Chapter 5: Movement During Action Potential
Depolarization
Initiation: Triggered by a stimulus that leads to the opening of voltage-gated sodium channels, allowing sodium ions to rush into the neuron, increasing the intracellular positive charge up to +30 or +35 mV.
Repolarization
Process: Characterized by the closing of sodium channels and the opening of potassium channels, allowing potassium ions to exit, restoring the negative membrane potential.
Sodium-Potassium Pump: Activates to return the neuron to its original ionic conditions, playing a key role in maintaining the resting potential.
Hyperpolarization
Occurrence: May occur when the membrane potential dips below the resting level of -70 mV, typically due to excess potassium efflux.
Resolution: This condition is quickly corrected by the sodium-potassium pump, which works to reset the resting potential.
Chapter 6: Summary of Action Potentials
Threshold
Definition: The minimum membrane charge required to trigger an action potential; it's a critical concept for understanding neuronal firing.
All-or-Nothing Principle
Mechanism: Action potentials either occur in full or not at all; this principle underscores the binary nature of neural signaling.
Refractory Period
Timeframe: A designated time during which a neuron cannot fire again until it has returned to its resting potential, ensuring proper signal transmission.
Graded Potentials vs.

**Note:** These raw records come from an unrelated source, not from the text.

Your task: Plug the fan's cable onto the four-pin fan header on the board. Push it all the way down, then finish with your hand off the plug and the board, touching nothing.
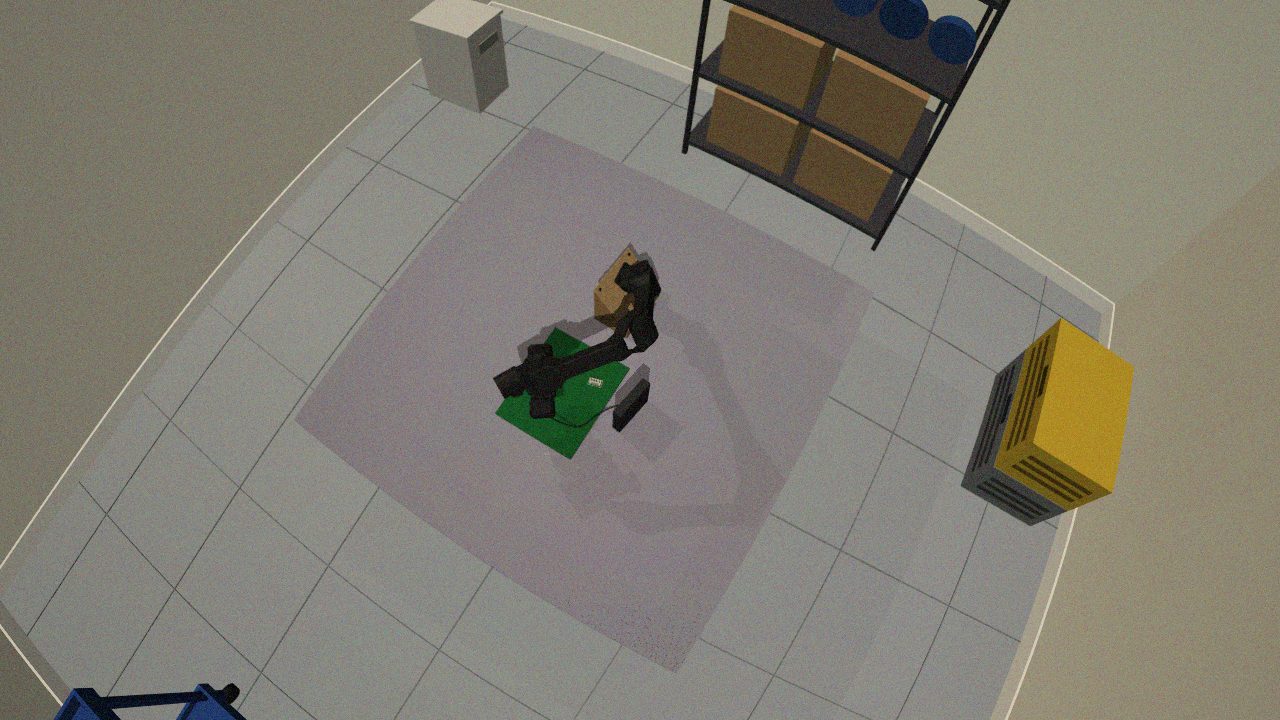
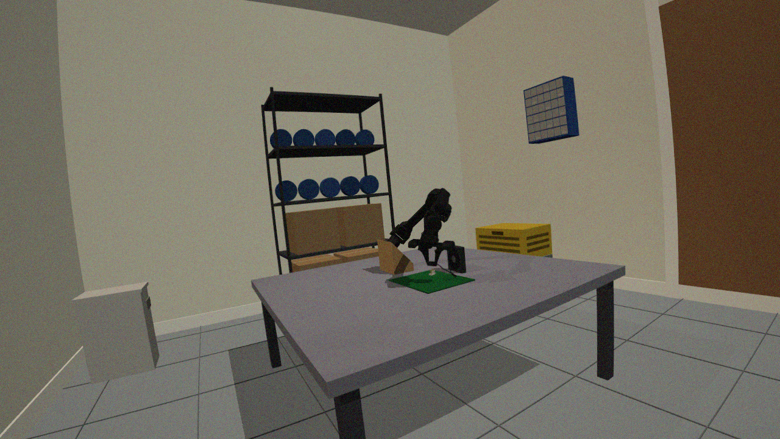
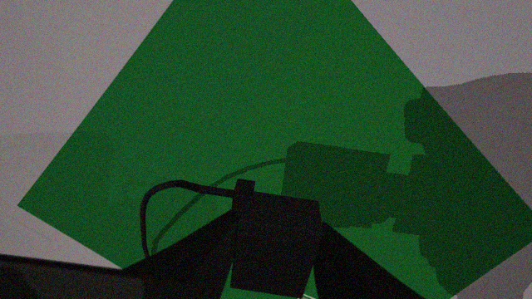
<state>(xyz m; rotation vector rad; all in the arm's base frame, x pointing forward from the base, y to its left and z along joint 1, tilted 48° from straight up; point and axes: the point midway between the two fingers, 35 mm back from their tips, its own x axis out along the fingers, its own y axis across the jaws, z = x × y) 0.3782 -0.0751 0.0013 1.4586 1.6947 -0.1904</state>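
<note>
The green board is 9 cm below my gripper tip, 5 cm behind it and 2 cm to the left of it. From my gripper tip the other things lie so: black cable: 2 cm ahead, 1 cm to the left; pale fan header: 11 cm behind, 9 cm to the left, 8 cm below; black fan: 20 cm to the left, 7 cm behind, 2 cm below.
</note>
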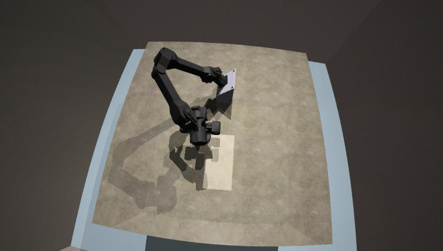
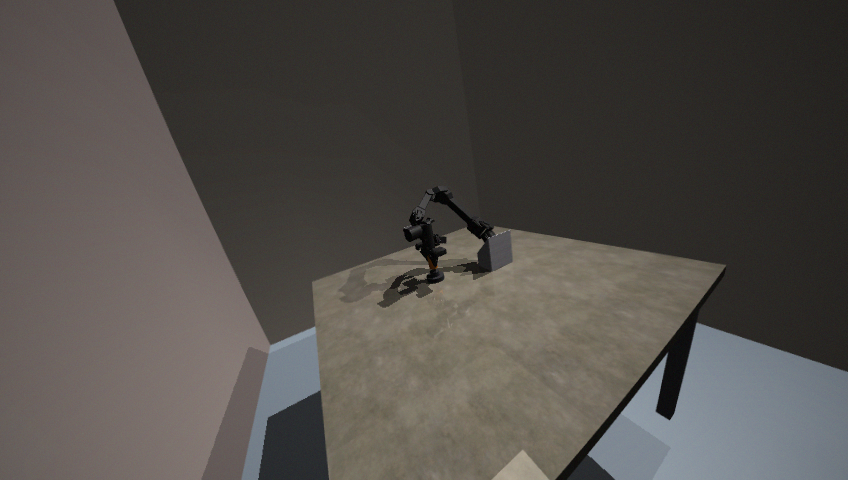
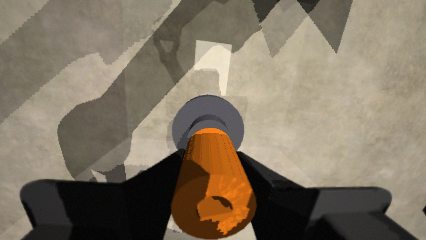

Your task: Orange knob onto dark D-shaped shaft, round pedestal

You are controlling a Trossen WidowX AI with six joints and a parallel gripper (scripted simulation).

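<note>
The orange knob lies 2 cm above my gripper tip. Round my gripper tip: pedestal (4 cm below).
</note>
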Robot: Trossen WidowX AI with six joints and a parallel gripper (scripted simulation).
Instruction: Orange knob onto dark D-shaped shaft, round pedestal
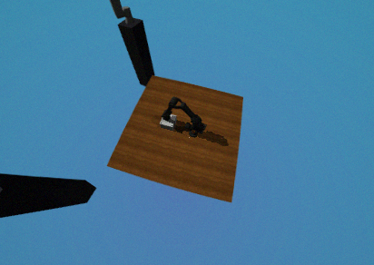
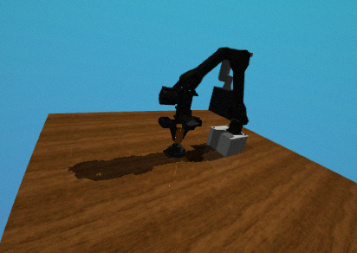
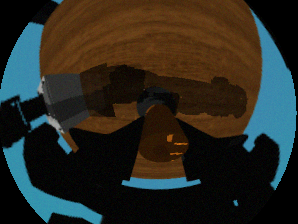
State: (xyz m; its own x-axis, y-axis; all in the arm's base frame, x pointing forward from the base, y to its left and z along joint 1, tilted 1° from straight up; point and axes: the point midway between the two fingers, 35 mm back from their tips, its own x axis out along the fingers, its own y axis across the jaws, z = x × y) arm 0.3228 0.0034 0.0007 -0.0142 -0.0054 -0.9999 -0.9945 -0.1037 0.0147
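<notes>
My gripper tip is 20 mm below the orange knob. From my gripper tip the other things lie so: round dark pedestal 40 mm below.
</notes>
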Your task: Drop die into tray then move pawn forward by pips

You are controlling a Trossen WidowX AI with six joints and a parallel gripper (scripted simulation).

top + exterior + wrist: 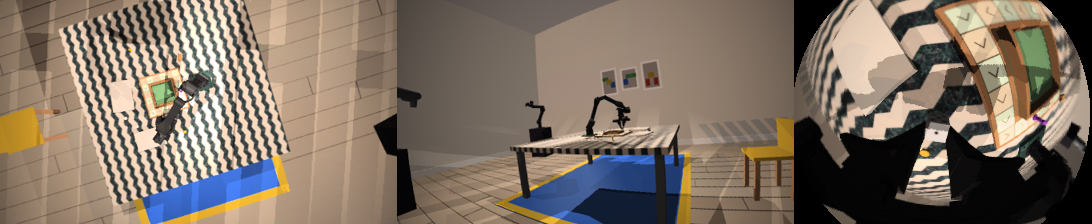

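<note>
Now: the purple pawn 17 cm to the right of my gripper tip, 16 cm behind it and 1 cm below it. From my gripper tip the other things lie so: white die (right at my gripper tip).
</note>
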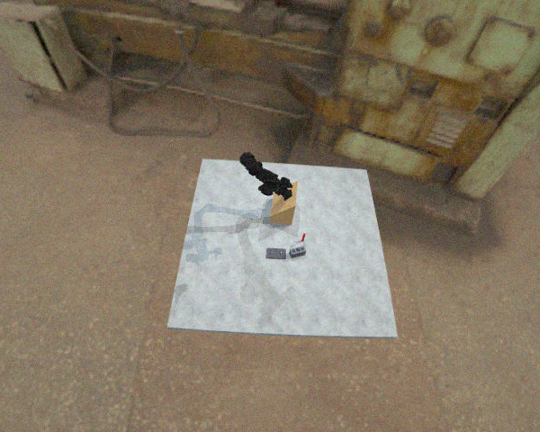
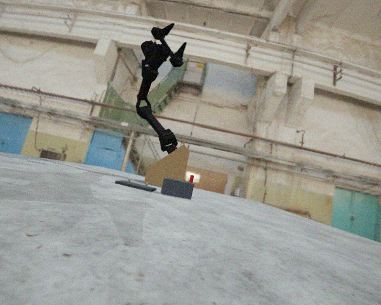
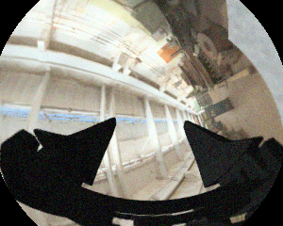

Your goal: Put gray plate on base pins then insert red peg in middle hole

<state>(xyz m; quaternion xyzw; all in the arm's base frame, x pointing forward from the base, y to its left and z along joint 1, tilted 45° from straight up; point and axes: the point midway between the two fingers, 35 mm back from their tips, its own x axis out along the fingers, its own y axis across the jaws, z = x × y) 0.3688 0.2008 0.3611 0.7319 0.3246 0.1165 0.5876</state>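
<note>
Now: gripper tip 60 cm above the plate, 13 cm to the right of it and 3 cm short of it. Round my gripper tip: dark flat base: 63 cm below, 2 cm ahead; then red peg: 60 cm below, 18 cm to the left, 7 cm behind.
</note>
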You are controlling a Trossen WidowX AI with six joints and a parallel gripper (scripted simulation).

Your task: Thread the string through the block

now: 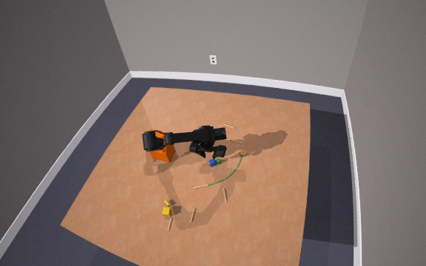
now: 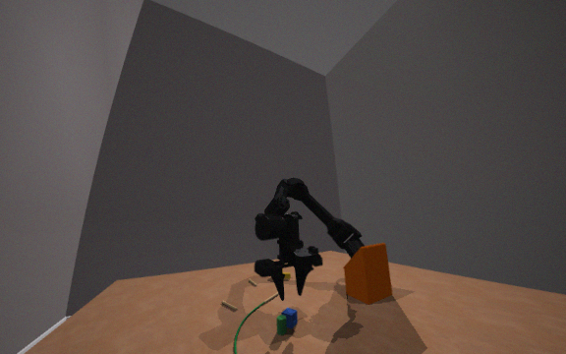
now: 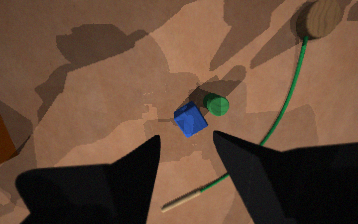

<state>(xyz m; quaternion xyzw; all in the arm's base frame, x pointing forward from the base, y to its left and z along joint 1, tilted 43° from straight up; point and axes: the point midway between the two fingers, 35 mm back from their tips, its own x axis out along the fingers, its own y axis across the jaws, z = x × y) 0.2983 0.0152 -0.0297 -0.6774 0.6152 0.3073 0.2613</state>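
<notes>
Now: gripper tip 1 cm short of the blue block and 4 cm above it. The rest, counted from my gripper tip: round wooden button 15 cm ahead, 12 cm to the left, 5 cm below; green cylinder 4 cm ahead, 2 cm to the left, 4 cm below; thin stick 2 cm ahead, 14 cm to the right, 6 cm below.
</notes>
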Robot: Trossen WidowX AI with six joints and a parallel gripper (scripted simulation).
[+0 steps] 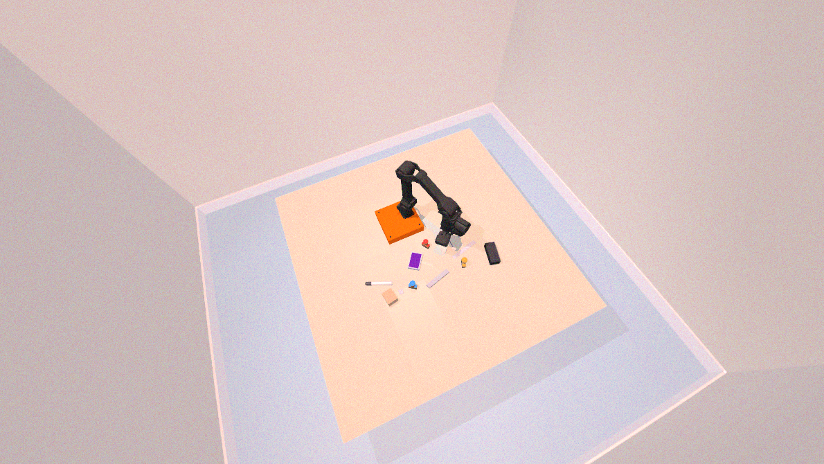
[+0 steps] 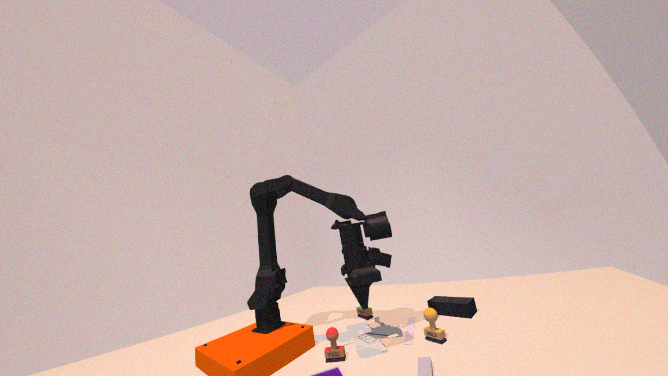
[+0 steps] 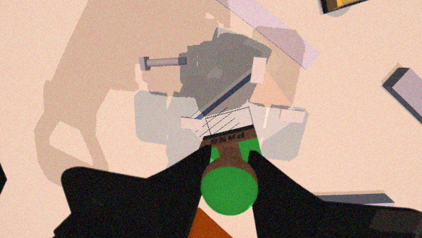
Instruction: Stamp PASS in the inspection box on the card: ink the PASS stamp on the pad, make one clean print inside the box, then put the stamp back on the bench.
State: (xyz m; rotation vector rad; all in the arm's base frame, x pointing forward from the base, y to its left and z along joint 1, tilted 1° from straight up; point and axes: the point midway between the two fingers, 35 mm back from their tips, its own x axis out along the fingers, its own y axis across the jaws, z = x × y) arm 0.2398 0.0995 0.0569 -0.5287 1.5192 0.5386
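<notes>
Now: the card 10 mm ahead of my gripper tip, 10 mm to the right of it and 80 mm below it. Also, from my gripper tip: red-topped stamp: 30 mm behind, 100 mm to the right, 50 mm below; then bolt: 10 mm behind, 100 mm to the left, 70 mm below; then green-knobbed stamp: right at my gripper tip.
</notes>
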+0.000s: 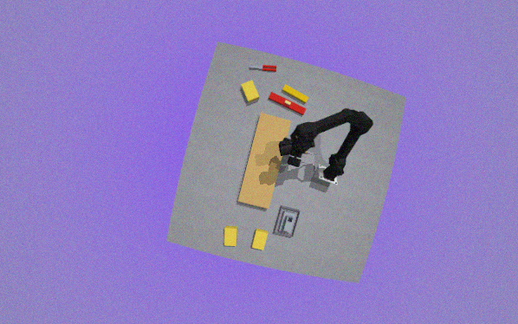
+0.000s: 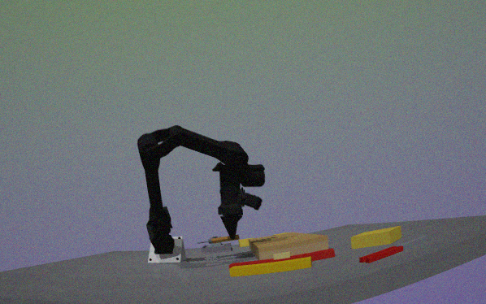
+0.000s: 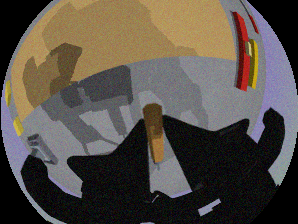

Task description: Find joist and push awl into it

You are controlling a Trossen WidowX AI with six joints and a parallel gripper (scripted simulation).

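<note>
My gripper tip is now 60 mm past the awl. From my gripper tip the other things lie so: yellow bar 320 mm to the right, 110 mm ahead, 50 mm below; stud finder 390 mm to the left, 120 mm behind, 10 mm below; red level 250 mm to the right, 130 mm ahead, 50 mm below.
</note>
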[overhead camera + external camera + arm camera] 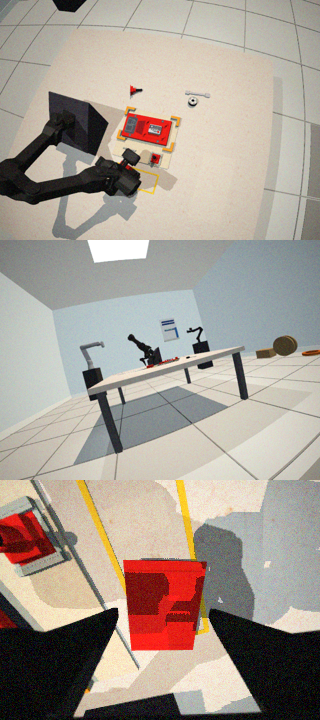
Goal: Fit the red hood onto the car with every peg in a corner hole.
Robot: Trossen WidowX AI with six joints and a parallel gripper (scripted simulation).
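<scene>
Now: gripper tip 1 cm above the hood. The rest, counted from my gripper tip: grey engine block 23 cm to the left, 3 cm ahead; grey wrench 46 cm to the left, 13 cm ahead, 2 cm below.
</scene>
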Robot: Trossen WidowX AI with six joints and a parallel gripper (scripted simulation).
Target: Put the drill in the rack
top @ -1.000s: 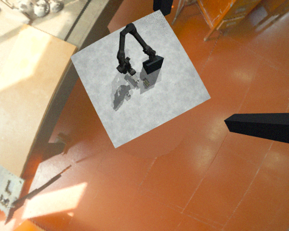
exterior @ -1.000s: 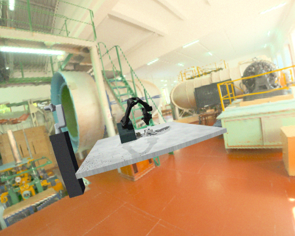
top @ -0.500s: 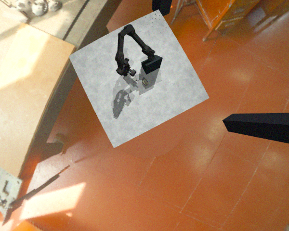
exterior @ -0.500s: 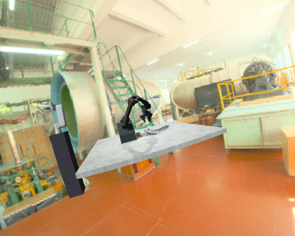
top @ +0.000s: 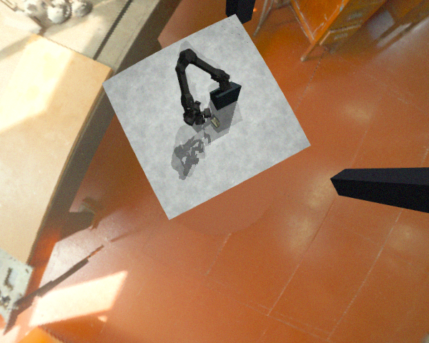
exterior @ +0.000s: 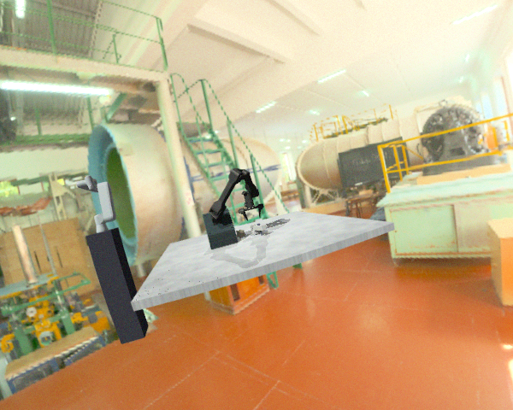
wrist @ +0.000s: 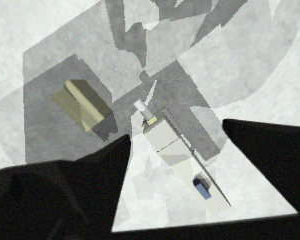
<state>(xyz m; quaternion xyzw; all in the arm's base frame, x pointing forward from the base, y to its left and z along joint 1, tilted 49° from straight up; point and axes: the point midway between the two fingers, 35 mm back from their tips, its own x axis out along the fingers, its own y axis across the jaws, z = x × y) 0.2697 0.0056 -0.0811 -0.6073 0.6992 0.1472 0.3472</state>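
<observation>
Now: gripper tip 20 mm past the drill, 30 mm to the left of it and 50 mm above it. Also, from my gripper tip: small fixture (10 mm behind, 80 mm to the right, 60 mm below).
</observation>
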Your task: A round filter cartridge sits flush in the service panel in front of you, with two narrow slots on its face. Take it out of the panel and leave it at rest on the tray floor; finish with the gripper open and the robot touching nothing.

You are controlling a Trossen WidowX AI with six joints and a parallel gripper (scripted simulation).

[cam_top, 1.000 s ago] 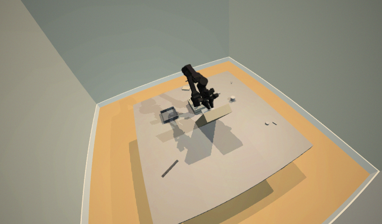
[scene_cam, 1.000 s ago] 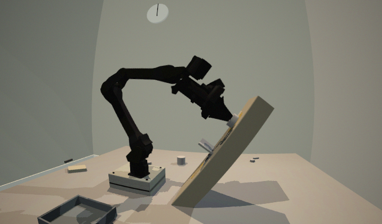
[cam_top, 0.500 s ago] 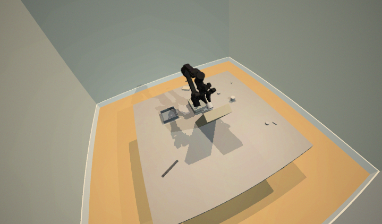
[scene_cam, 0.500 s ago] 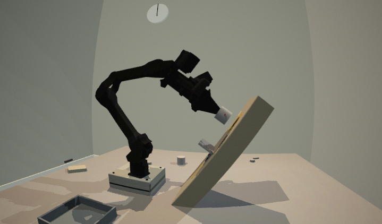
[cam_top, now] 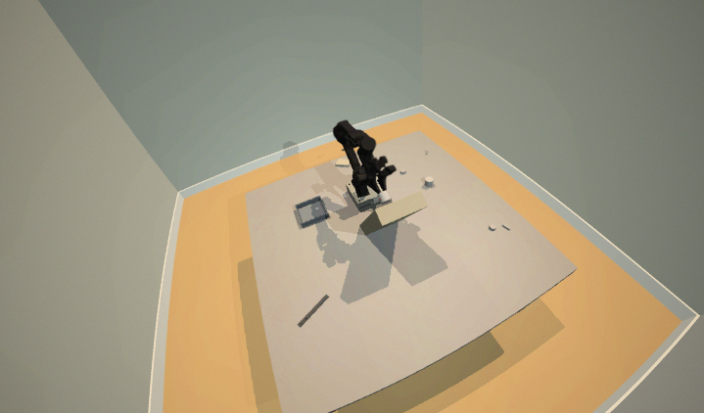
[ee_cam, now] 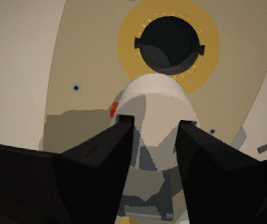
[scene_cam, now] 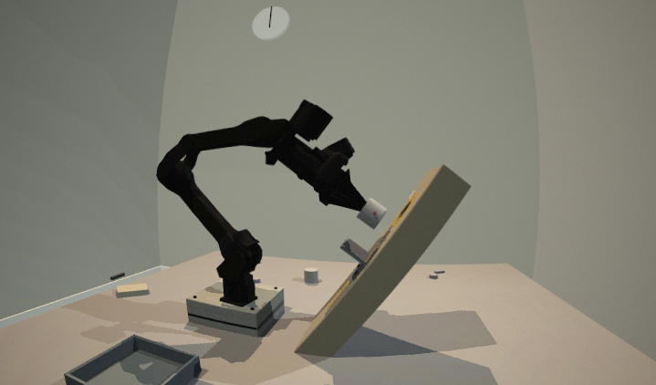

Action Potentials
Graded Potentials: Localized changes in membrane potential that can be either depolarizing or hyperpolarizing.
Action Potentials: Full depolarization events that necessitate reaching a specific threshold to occur, leading to significant cellular responses.
Chapter 7: Effect of Neuron Structure on Signal Speed
Factors Impacting Speed
Myelination: The presence of myelin significantly accelerates the transmission of electrical signals along axons.
Axon Diameter: Larger axon diameters correlate with increased transmission rates, allowing signals to travel more efficiently.
Understanding these principles is fundamental as students prepare to explore the intricacies of synaptic functioning in subsequent lectures.